When Cultural Truths Turn Against Your Brand (And Why That Can Be Your Biggest Opportunity)
Brands spend a lot of time trying to tap into cultural truths.
The shared behaviours, tensions, and observations that people recognise instantly because they’re rooted in real life. When done well, these truths become powerful creative springboards, helping brands feel relevant, relatable, and emotionally connected.
The best brands don’t just identify these truths - they celebrate them, add value to them, and sometimes even solve them.
But what happens when the cultural truth working against you…is your own?
The uncomfortable truth: sometimes part of the problem is the brand
Not all cultural truths are flattering. Some are frustrations. Some are barriers. Some are the exact reasons people hesitate to buy.
And sometimes, they become inseparable from the brand itself.
Take Chupa Chups.
A bright, nostalgic product - but also famously difficult to open. A small but universal friction point, passed down generations: kids handing lollies to adults, adults struggling just as much.
A shared experience, but not an entirely positive one.
Many brands would ignore this or quietly fix it.
Chupa Chups did something braver - they leaned into it.

Turning friction into fame
Rather than hide from the problem, Chupa Chups made it the idea.
First, with “Impossible” - positioning their lolly as the world’s hardest to open. Then evolving the idea through Mexican wrestling culture, where the struggle became the narrative. Wrestler masks, designed by a real lucha libre artisan, turned opening the lolly into a playful battle.
This is where partnership plays a powerful role.
By collaborating with a creator rooted in authentic culture, the brand gave the idea depth and credibility - moving beyond a product joke into something participatory and shareable.
Crucially, this wasn’t just communication.
They improved the packaging.
So the brand didn’t just acknowledge the truth. They resolved it, transforming a negative into something engaging and ownable.
When culture calls you out
Sometimes the cultural truth comes from how people talk about your brand.
The “Nothing Beats a Jet2 Holiday” TikTok trend is a clear example. What began as tongue-in-cheek content highlighting travel mishaps became a wave of user-generated critique.
Jet2 didn’t resist it - they embraced it.
Reposting content.
Launching a TikTok challenge.
Encouraging more people to share imperfect, real experiences.
Here, partnership took a different form. Instead of brand-to-brand, Jet2 partnered with its audience. Creators became co-authors, and the community became the channel through which the brand addressed the truth.
In doing so, they turned negativity into participation, visibility, and brand affinity.

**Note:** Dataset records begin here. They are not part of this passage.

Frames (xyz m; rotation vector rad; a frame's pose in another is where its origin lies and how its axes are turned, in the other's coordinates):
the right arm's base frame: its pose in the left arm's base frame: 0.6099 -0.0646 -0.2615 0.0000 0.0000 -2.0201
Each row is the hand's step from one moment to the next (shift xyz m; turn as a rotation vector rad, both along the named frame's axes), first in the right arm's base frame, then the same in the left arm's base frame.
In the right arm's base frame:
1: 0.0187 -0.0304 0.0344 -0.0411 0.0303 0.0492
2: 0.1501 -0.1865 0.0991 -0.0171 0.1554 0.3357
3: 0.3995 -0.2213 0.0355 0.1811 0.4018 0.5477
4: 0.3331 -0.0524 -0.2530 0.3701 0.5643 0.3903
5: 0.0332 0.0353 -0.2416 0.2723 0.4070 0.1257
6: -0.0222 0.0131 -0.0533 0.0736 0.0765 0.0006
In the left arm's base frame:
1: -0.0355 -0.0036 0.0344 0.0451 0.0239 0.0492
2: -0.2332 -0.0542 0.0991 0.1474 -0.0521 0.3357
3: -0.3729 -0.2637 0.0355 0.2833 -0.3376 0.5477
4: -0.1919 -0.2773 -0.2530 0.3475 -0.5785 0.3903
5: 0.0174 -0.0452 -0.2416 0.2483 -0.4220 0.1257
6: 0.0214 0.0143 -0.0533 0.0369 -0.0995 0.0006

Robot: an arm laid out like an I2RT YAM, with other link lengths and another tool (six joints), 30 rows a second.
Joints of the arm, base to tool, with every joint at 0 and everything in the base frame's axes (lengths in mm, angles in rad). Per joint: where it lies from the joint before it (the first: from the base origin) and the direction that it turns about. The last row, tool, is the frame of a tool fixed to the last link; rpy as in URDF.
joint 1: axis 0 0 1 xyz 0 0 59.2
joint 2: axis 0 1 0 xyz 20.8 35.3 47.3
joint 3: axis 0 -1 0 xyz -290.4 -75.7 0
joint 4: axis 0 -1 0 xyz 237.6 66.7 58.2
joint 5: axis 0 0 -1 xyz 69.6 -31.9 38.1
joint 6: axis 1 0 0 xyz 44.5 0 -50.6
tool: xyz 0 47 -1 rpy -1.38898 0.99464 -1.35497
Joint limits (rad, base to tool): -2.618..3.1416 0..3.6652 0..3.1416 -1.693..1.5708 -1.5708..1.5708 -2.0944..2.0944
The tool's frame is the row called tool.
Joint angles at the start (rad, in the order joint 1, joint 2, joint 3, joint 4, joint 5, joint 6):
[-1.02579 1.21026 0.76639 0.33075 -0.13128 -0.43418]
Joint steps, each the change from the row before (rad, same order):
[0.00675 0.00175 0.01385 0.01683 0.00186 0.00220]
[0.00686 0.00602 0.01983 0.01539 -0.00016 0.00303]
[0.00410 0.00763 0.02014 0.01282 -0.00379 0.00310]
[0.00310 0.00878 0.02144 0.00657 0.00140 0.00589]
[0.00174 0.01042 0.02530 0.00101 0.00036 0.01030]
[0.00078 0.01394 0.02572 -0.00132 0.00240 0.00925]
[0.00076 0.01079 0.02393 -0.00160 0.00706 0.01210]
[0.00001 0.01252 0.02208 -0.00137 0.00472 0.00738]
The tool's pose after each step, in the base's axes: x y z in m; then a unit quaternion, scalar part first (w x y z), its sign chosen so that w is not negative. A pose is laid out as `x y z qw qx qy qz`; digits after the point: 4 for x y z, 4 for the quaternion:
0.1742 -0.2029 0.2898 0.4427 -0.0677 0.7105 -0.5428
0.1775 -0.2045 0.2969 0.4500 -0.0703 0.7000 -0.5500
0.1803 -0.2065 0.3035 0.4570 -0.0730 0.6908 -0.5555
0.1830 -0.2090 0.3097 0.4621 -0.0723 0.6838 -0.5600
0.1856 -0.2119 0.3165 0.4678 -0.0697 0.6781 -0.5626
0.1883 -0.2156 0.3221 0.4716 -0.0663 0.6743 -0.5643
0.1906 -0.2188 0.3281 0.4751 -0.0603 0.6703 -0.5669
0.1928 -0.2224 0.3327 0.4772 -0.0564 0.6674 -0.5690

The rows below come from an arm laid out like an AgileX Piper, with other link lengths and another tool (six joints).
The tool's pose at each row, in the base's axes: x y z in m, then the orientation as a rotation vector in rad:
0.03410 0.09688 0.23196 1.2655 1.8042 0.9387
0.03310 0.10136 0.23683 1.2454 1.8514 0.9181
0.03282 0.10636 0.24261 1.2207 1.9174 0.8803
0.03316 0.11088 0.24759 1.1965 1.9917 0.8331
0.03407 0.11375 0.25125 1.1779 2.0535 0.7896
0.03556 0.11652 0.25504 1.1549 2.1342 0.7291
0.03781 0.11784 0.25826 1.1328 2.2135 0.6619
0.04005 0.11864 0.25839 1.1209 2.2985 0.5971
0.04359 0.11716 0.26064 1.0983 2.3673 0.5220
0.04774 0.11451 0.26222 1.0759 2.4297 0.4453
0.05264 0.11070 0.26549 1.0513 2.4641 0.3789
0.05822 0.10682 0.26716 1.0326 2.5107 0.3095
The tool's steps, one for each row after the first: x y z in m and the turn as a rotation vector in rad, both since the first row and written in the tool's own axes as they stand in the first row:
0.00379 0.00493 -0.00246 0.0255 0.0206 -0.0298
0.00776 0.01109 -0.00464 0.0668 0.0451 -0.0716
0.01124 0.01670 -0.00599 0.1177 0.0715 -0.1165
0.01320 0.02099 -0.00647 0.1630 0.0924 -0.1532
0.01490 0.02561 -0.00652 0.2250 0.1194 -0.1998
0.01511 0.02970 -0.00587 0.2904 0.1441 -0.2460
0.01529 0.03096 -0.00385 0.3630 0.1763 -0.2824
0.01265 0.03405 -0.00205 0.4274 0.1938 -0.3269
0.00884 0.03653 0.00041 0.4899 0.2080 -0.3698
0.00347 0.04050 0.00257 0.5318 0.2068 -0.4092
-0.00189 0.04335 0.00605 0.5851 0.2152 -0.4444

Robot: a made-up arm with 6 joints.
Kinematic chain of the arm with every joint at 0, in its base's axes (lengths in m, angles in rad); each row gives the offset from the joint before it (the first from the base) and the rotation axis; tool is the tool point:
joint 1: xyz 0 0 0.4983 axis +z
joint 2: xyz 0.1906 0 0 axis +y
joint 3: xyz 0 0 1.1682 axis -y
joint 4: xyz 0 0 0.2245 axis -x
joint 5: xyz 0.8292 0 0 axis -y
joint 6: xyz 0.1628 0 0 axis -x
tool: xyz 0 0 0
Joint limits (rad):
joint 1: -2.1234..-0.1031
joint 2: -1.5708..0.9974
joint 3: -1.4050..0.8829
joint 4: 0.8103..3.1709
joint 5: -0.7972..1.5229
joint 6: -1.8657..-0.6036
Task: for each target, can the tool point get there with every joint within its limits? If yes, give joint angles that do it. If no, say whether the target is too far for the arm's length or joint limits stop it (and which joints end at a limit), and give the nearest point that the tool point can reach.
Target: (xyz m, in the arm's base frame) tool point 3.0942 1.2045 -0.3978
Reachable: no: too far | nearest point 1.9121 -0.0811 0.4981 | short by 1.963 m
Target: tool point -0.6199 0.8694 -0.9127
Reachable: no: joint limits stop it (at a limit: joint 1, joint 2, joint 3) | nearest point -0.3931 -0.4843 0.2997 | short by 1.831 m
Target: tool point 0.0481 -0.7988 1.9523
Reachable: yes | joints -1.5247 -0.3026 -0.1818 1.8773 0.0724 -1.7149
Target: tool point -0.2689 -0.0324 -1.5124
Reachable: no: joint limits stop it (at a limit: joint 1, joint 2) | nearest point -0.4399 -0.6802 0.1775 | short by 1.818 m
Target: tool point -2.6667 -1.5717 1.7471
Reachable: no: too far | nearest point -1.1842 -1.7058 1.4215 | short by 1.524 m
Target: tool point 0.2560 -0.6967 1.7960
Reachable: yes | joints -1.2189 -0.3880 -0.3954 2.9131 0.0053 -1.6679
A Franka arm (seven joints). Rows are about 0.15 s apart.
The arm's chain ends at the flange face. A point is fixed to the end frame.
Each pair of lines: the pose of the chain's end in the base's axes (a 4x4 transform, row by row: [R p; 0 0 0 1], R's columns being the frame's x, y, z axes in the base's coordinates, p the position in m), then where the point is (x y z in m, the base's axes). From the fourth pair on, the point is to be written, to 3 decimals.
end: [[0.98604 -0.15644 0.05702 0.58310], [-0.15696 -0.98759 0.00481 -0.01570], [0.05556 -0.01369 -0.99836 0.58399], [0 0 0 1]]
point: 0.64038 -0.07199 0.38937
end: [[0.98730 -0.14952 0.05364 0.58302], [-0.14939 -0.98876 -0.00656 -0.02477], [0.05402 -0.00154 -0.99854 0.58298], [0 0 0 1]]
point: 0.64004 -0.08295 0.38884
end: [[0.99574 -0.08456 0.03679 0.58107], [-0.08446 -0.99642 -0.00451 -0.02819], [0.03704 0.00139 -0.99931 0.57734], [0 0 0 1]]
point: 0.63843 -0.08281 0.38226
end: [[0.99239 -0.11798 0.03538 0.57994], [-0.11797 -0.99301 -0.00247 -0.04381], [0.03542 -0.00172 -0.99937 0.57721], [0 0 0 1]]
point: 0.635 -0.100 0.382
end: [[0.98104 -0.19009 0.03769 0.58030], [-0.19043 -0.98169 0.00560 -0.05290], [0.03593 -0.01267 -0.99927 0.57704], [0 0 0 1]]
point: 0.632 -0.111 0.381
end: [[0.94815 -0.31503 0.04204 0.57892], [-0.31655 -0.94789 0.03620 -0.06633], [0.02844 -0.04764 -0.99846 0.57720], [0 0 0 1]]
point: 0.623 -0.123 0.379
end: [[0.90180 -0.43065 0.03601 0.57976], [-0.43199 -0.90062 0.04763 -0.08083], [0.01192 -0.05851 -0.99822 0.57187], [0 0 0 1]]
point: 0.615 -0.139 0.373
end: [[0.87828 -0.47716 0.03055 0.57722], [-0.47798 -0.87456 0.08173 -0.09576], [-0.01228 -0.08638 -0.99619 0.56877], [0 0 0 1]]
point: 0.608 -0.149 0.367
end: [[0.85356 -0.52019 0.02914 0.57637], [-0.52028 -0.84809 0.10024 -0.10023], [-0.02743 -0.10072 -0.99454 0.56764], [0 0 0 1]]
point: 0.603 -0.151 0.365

Why partnership accelerates impact
Addressing a cultural truth, especially a negative one, requires more than acknowledgement. It requires proof.
Partnerships help deliver that by:
- Bringing cultural credibility
- Adding depth to the idea
- Enabling real solutions
- Unlocking participation
Often, a brand alone can only go so far.
The right partner helps it go further and faster with greater legitimacy.
Don’t avoid the truth - own it
The brands that build lasting relevance aren’t the ones that only align with positive truths.
They’re the ones that:
- Acknowledge reality (even when it’s uncomfortable)
- Engage with honesty and confidence
- Add value - emotionally or functionally
- Use partnerships to amplify impact
- And take action where it matters
Because consumers already know the truth: they’re living it, sharing it, and memeing it every day.
The role of the brand isn’t to rewrite the narrative.
It’s to participate in it meaningfully.

The real opportunity
So when a cultural truth emerges around your brand - especially one that feels uncomfortable - it’s worth asking:
Is this something to hide from?
Or something to build from?
And more importantly:
Who could you partner with to make your response more meaningful, credible, and impactful?
Because more often than not, the tension is the idea.
And the brands willing to lean into it - thoughtfully, creatively, and collaboratively - are the ones that turn relevance into genuine brand love.